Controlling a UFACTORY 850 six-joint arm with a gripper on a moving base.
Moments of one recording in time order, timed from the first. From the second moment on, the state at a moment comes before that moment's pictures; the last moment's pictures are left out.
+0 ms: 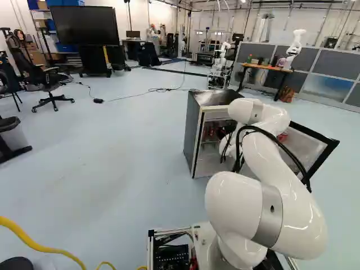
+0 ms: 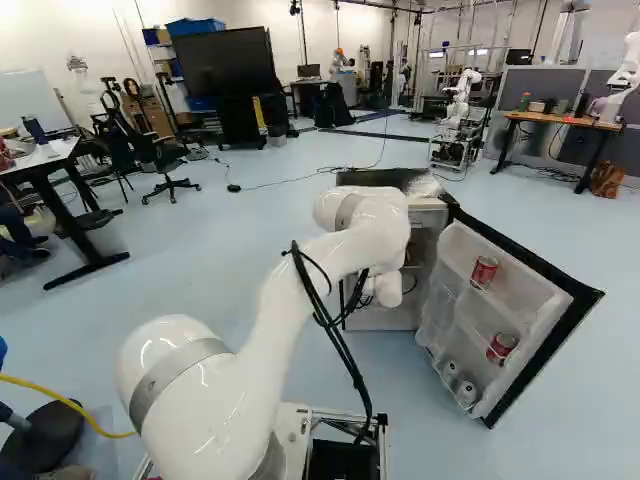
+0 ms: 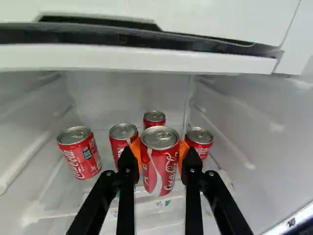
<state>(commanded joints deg) -31.5 -80.1 -88.8 -24.5 71.3 0.0</state>
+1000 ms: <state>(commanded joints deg) -34.1 -59.9 -62.1 -24.5 71.3 0.0</state>
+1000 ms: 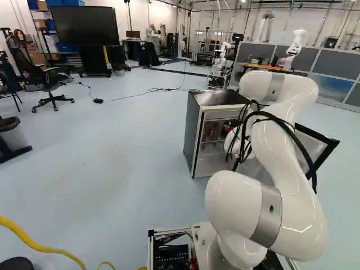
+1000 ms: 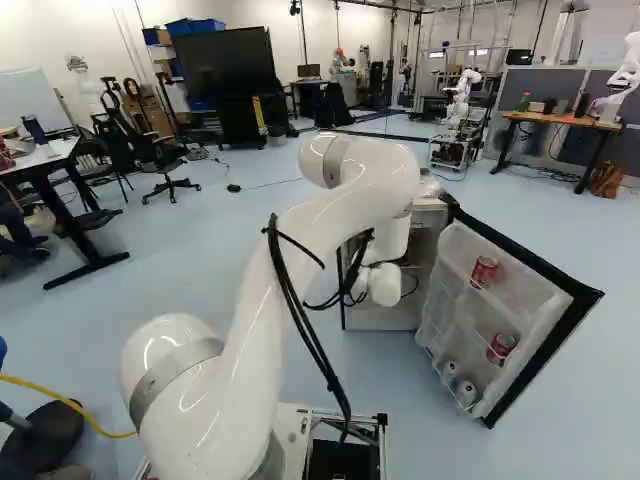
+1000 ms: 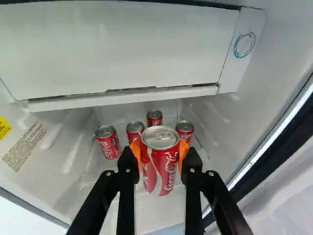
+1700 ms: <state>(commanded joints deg) -35.4 -46.4 -45.9 -24.5 71.9 0.0</state>
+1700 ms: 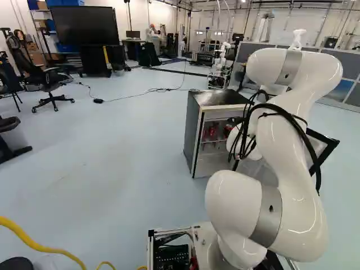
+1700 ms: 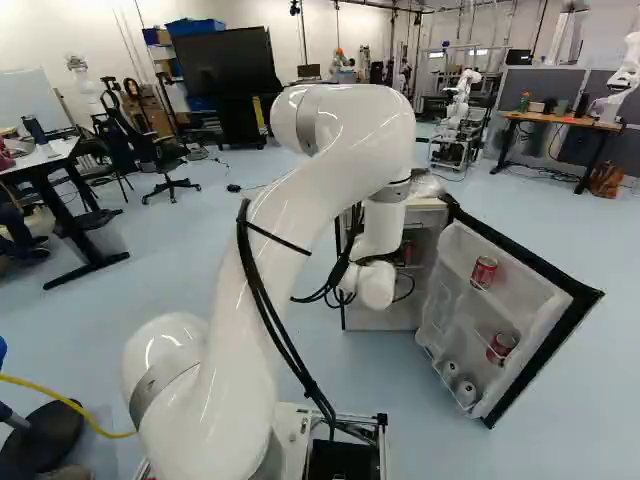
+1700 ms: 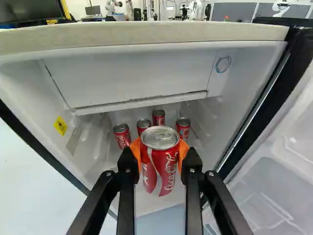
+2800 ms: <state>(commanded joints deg) -36.3 -29.9 -31.4 -24.5 75.1 0.0</state>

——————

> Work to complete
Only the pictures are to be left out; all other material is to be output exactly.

> Answer space
Controlling a UFACTORY 850 six-joint arm with a gripper on a moving base.
Moments of one recording in time order, timed from the first. From the second moment on, the state at a moment comes before that moment's pictures; the last moment's pictures are left out.
+0 ms: 
+0 ms: 
+0 ms: 
<state>(commanded joints deg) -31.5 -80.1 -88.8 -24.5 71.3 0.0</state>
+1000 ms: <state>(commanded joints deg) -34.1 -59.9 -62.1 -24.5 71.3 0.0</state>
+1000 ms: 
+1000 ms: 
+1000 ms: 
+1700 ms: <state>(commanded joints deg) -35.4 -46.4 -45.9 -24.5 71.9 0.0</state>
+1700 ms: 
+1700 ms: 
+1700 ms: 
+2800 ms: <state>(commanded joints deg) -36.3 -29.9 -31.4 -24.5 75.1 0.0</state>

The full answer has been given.